DBSCAN (Density-Based Spatial Clustering of Applications with Noise) discovers clusters of arbitrary shape without fixing the number of clusters k. Two user parameters control density: a distance ε defining local neighborhoods, and minPts, the minimum number of points (including the query point itself) required inside an ε-ball for that point to be a core object. The algorithm grows clusters by transitively expanding from cores: any unvisited point in the ε-neighborhood of a core is pulled into the same cluster; non-core points reached this way are border points; anything never absorbed is labeled noise. Unlike k-means, DBSCAN can reject sparse outliers and separate nearby blobs when ε is small enough—while large ε tends to bridge distinct groups. This page recomputes labels instantly on the plane as you drag ε and minPts, colors clusters, outlines noise distinctly, and optionally draws ε-circles around cores in screen space (a teaching overlay, not a second metric). A built-in demo mixes four tight Gaussian blobs with uniformly scattered background points to make the noise class visually obvious.
Who it's for: Introductory machine-learning or spatial-data students comparing partition-based k-means with density-based clustering; pairs naturally with the Lloyd k-means lab on this site.
Key terms
DBSCAN
ε-neighborhood
minPts
Core point
Border point
Noise
Density reachability
Arbitrary-shaped clusters
How it works
DBSCAN finds density-connected clusters without fixing k: a point is a core if at least minPts neighbors lie within distance ε (including itself). From each unvisited core, the algorithm expands by unioning ε-neighborhoods of cores; other reached points become border; points never absorbed stay noise. Drag ε and minPts to split or merge blobs and watch noise points appear at sparse regions.
Frequently asked questions
Why does a tiny change in ε sometimes merge or split clusters dramatically?
DBSCAN’s decisions are thresholded on counts within a fixed-radius ball. Near critical densities, adding a small ε can suddenly connect two dense regions through a sparse “bridge” of points, merging clusters; shrinking ε can sever that bridge. This non-smooth behavior is intrinsic to hard density thresholds.

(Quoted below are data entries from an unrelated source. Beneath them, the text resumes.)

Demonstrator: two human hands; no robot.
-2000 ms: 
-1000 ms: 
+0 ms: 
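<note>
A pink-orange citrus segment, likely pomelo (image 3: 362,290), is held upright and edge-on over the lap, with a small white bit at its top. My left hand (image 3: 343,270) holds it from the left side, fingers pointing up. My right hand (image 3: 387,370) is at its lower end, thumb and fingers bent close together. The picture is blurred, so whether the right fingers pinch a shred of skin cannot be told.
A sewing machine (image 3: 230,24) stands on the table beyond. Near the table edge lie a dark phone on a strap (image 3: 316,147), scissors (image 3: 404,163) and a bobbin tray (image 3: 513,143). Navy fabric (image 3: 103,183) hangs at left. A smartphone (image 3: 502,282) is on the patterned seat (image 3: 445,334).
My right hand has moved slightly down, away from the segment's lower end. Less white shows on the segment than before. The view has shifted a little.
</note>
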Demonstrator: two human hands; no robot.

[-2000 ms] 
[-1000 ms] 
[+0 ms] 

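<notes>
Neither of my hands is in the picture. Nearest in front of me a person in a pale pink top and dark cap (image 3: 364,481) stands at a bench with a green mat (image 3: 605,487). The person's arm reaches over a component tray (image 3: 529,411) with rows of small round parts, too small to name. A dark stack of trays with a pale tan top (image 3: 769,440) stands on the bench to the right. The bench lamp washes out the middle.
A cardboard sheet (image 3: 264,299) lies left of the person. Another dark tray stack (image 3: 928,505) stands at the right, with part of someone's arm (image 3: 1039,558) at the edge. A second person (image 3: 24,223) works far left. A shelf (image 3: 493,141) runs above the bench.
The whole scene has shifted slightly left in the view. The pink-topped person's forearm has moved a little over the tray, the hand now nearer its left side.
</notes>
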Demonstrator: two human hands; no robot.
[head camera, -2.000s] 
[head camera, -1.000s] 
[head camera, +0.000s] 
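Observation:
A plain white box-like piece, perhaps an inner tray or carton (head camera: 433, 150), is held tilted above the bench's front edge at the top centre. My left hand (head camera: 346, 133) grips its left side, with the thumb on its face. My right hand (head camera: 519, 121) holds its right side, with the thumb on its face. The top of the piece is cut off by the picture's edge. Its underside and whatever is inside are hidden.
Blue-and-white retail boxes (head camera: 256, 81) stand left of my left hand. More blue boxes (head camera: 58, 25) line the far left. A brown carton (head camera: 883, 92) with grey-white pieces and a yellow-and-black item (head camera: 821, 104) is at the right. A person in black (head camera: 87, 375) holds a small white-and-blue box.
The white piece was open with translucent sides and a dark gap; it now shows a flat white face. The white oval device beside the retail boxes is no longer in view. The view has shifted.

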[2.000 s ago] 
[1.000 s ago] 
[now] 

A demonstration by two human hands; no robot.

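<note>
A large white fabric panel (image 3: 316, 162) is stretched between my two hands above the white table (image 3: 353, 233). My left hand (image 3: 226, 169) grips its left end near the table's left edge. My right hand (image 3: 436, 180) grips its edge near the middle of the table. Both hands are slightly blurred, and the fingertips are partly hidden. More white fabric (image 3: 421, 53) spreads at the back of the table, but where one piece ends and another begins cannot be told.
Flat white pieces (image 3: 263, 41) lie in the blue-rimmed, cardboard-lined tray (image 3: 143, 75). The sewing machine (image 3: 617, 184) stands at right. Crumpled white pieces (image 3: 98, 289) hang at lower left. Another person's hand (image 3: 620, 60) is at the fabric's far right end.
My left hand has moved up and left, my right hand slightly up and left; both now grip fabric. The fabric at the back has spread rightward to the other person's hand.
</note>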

How should I pick minPts in 2D?
A common rule of thumb is minPts ≈ 2 × dim for low-dimensional spatial data (so 4 is a frequent baseline in the plane), then tune for noise tolerance—larger minPts demands denser cores and tends to label more border/sparse points as noise.
Does this implementation exactly match sklearn’s DBSCAN?
It follows the same core / border / noise logic and ε-neighborhood expansion, but omits advanced indexing (kd-trees) and edge-case policies used in optimized libraries. The goal is visual correctness for teaching, not bit-identical parity with production code.